The word "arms" occurs in some lines of the listing. Copy those lines.

*AVAILABLE DATA*:
____________________

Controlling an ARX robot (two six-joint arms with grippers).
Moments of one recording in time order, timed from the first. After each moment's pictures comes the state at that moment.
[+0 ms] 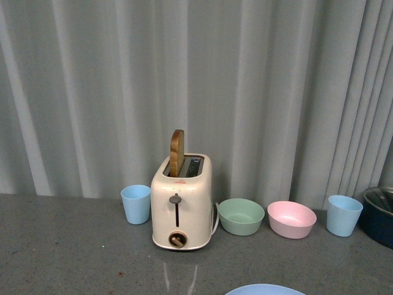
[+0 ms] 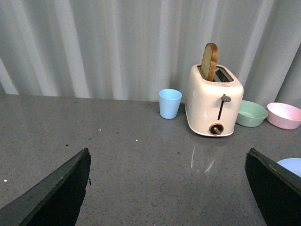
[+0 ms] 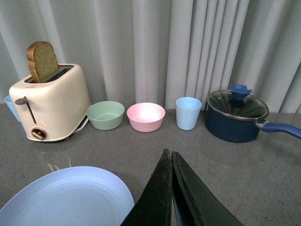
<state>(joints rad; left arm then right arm) 0.00 0.00 0.03 0.00 0.00 0.00 0.00 0.50 0.01 0.50 0.00 0.00</state>
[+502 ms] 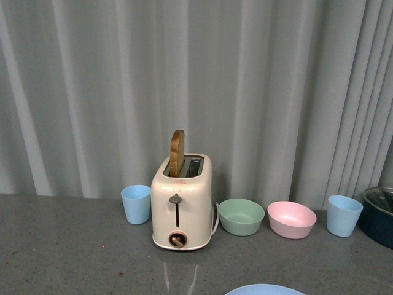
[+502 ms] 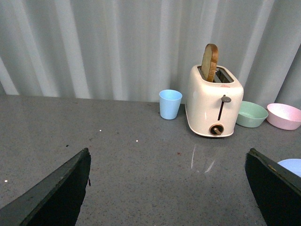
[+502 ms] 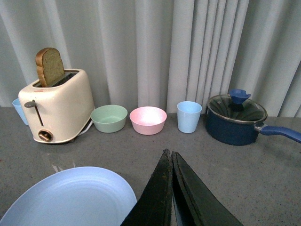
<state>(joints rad) 0.00 0.00 0.03 0.00 0.00 0.00 0.00 0.27 0.01 0.27 0.00 0.00</state>
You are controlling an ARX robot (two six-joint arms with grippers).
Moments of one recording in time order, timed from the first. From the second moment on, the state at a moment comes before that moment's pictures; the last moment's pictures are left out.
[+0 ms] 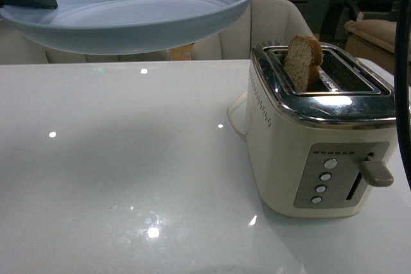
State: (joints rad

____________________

*EXERCISE OUTPUT*:
Controlling an ARX robot (two six-joint arms with grippers).
You are controlling an ARX robot (two six-joint arms with grippers).

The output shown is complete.